Mereka menukar hasrat yang membara sepuas-puasnya.

“Hasrat lahir dari hati, hati tenggelam dalam lautan nafsu, ingin lepas dari dunia fana? Kau hanyalah manusia biasa.”

Sebuah suara bergema di dalam ruangan, tanpa emosi, tak jelas laki-laki atau perempuan, terdengar kaku dan dingin.

Ruang itu tiba-tiba terasa semakin sesak.

Tak terhitung wanita bermunculan di ruangan itu, berambut panjang, berwajah cantik, telanjang bulat tanpa sehelaipun kain menutupi tubuh.

Ada yang bergerombol, ada yang berdiri sendiri, tertawa genit dan bercanda, membentuk pemandangan sensual dengan Gao Xing sebagai pusatnya.

Para wanita itu dari kejauhan menggoda, memamerkan lekuk tubuh dan kecantikan mereka tanpa malu-malu.

Ada yang menggigit bibir, ada yang melirik manja, semuanya terang-terangan menunjukkan hasrat yang membara.

Mereka seperti kobaran api yang siap membakar habis Gao Xing dan Qin Qianyu.

Qin Qianyu kini terbaring di pangkuan Gao Xing yang sudah duduk, keduanya masih larut dalam ciuman. Baju atas Qin Qianyu sudah disobek kasar oleh Gao Xing, bra ungu mudanya tersingkap ke samping, kelinci putih yang tidak besar tapi indah kini diremas-remas di tangan Gao Xing, dibentuk sesuka hati.

Wanita-wanita yang paling dekat sudah mendekati Gao Xing, satu menyerobot di sisi kiri, mengangkat kaus Gao Xing dan mengelus pinggangnya, satu lagi menempel di bahu kanan, hidungnya mengendus leher Gao Xing, sesekali mencium cuping telinganya.
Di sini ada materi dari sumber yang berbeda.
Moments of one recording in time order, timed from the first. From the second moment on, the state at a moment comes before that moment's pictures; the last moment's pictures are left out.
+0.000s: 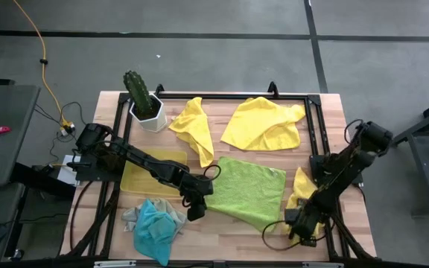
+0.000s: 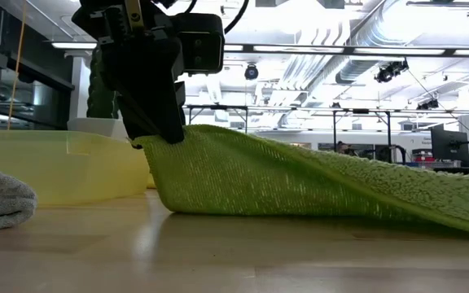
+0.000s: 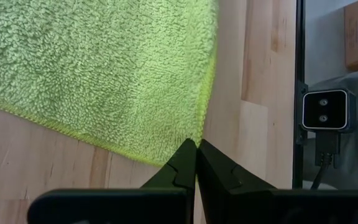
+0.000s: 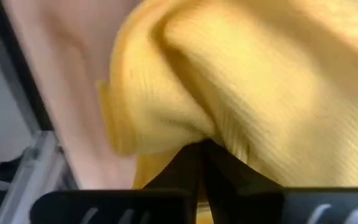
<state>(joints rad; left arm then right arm) -0.18 1.79 1.02 -0.16 0.26 -0.60 0.94 1.49 0.66 -0.42 -0.22 1.12</state>
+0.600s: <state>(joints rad) -0.18 1.79 1.02 -0.16 0.26 -0.60 0.84 1.33 0.67 -0.15 -0.04 0.91</state>
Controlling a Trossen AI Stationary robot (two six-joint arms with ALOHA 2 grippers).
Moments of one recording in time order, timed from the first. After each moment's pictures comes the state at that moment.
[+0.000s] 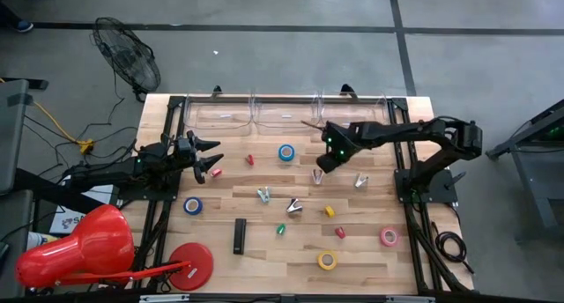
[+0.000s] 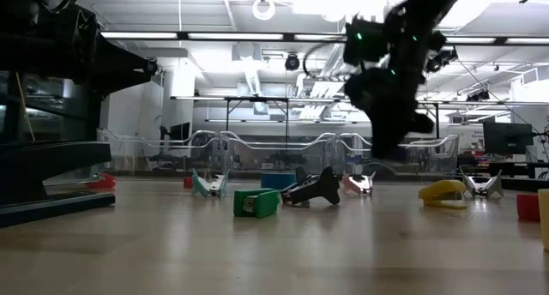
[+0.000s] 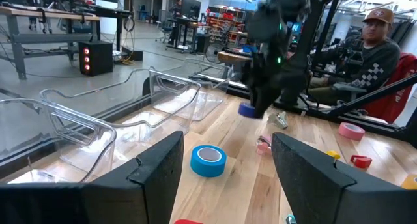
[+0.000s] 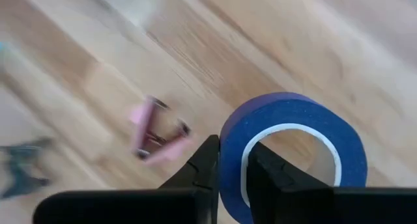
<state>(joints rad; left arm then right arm) 0.12 0.01 0.04 0.01 -0.23 -0.16 -0.32 1.52 0.91 -0.59 -0.10 0.62</state>
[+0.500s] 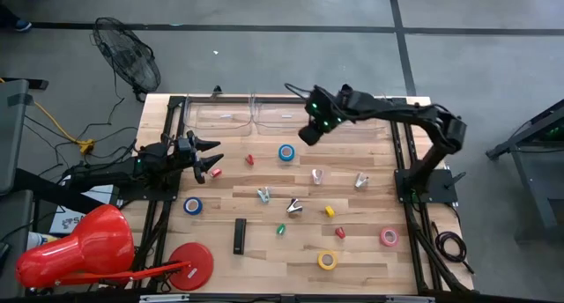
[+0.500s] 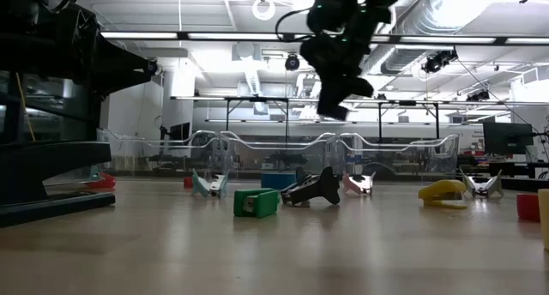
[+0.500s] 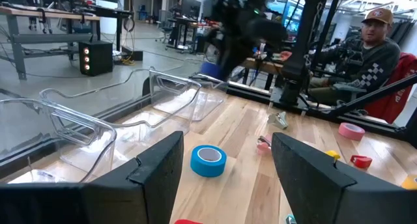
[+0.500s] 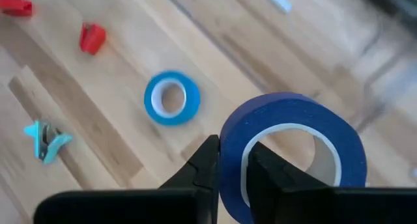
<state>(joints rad) 0.12 0.01 0.04 0.01 -0.23 -0.16 -0.43 1.71 1.41 -0.78 -0.05 0.38</state>
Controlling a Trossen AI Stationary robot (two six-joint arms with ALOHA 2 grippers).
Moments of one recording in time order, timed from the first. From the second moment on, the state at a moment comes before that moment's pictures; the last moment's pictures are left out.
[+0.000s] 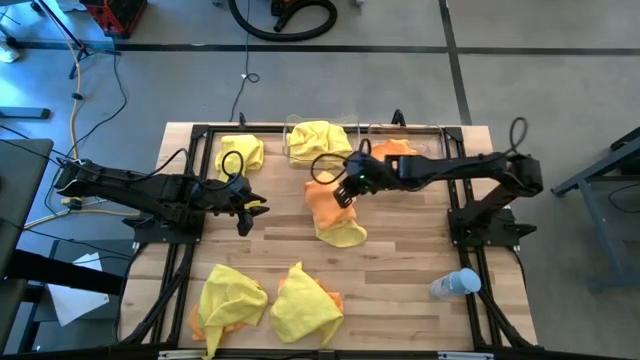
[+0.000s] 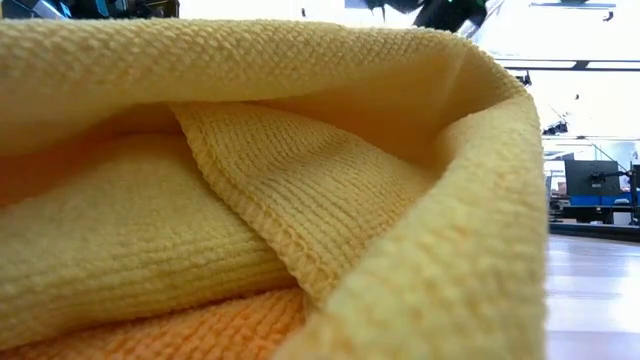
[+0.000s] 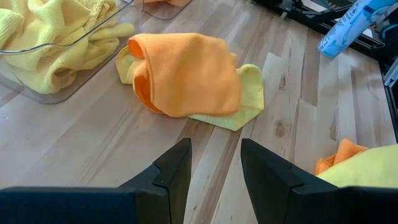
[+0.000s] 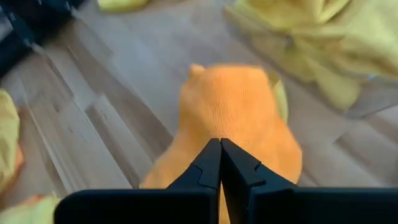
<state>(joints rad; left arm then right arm) -0.13 0.81 0.61 -0.42 -0.29 -0.50 -0.12 1.55 1.17 -0.45 0.17 0.62</state>
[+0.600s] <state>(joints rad) -0.13 0.81 0.61 -0.42 -0.29 -0.50 -0.11 1.54 1.15 -0.48 0.17 0.65</state>
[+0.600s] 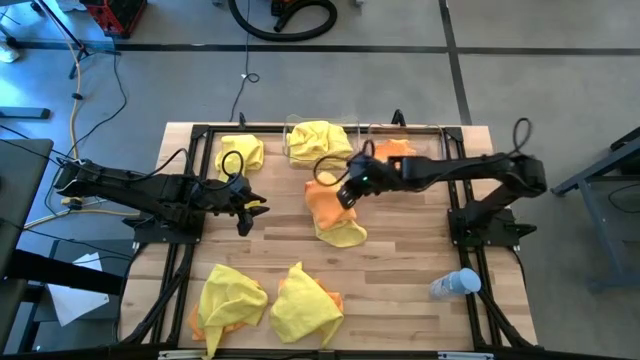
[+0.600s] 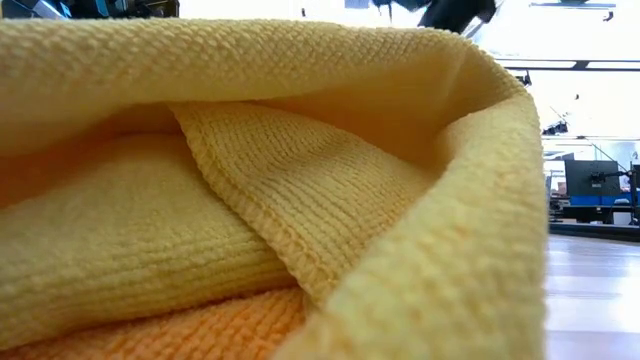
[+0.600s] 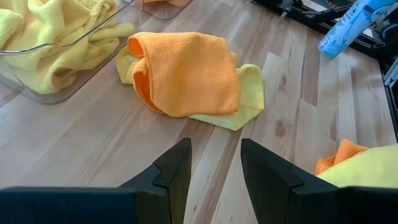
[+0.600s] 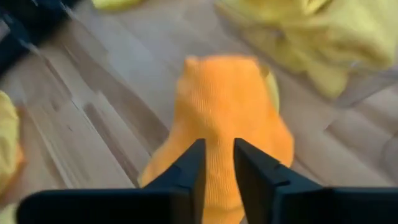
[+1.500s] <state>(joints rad) -0.13 0.81 0.61 -0.42 -0.28 -0.50 -0.11 1.39 1.24 -0.55 0.26 0.57</state>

Seorang wanita lagi memeluk Gao Xing dari belakang, dadanya yang jauh lebih besar dari Qin Qianyu digesek-gesekkan ke punggung Gao Xing, seolah ingin menempelkan tubuh mereka jadi satu.
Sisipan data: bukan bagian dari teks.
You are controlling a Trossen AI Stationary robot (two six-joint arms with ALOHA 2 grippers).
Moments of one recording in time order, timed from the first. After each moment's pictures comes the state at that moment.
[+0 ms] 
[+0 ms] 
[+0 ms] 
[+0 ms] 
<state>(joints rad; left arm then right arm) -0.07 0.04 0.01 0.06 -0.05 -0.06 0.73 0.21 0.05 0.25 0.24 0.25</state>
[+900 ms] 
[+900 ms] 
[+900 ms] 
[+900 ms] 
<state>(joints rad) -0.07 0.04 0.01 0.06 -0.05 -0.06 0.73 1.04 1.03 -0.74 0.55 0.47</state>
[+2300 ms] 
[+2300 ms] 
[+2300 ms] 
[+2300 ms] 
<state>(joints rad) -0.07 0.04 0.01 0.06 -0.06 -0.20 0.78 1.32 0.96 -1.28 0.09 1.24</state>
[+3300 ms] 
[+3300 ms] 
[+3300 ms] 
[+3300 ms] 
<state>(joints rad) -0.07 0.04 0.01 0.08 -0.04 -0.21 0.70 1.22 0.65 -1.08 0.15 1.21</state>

“Lepaskan saja semua nafsumu, ramping atau montok, semua yang kau inginkan ada di sini.”

Suara dingin itu kembali terdengar, para wanita di ruangan seakan mendapat isyarat dan makin giat memamerkan daya tarik mereka.

“Mau yang panas membara, dingin bak gunung es, pemalu, atau sosialita liar—semua bisa kau dapatkan di sini.”

Sosok seorang pria tiba-tiba muncul. Ia berwajah licin berminyak, tubuh bagian atas telanjang, kurus tinggal kulit membalut tulang, lingkaran hitam menebal di bawah matanya yang sepucat kertas, tatapannya kosong, mulutnya runcing, wajahnya seperti pecandu yang sedang sakau. Bagian bawah tubuh pria itu menyatu dengan kehampaan, tak terlihat.

“Ayo, tunjukkan keperkasaanmu sebagai pria. Semua wanita di sini bisa kau nikmati.”

Mulut pria itu bergerak perlahan, menggoda Gao Xing yang sudah hampir kehilangan akal sehat.

Dengan bergabungnya beberapa wanita, kenikmatan yang dirasakan Gao Xing berlipat ganda. Terbuai dalam racun nikmat, Gao Xing seperti orang gila, tak bisa berhenti. Hasrat tamak terus menggodanya, ‘masih bisa lebih nikmat, asal kau mau, jangan berhenti, terus saja.’

Pada saat itu, ayat suci di benak Gao Xing hampir berhenti berputar, energi ayat yang memang sudah sedikit cepat habis tergerus.

Jika membiarkan keadaan ini terus berlanjut, tak lama lagi ia akan menjadi manusia yang benar-benar hancur.

Hasrat kelam itu menggerogoti energi ayat suci, mulai merambat ke roda ayat yang sudah berhenti, dan terdengar suara retakan halus, retakan mungil pun muncul di roda ketiga.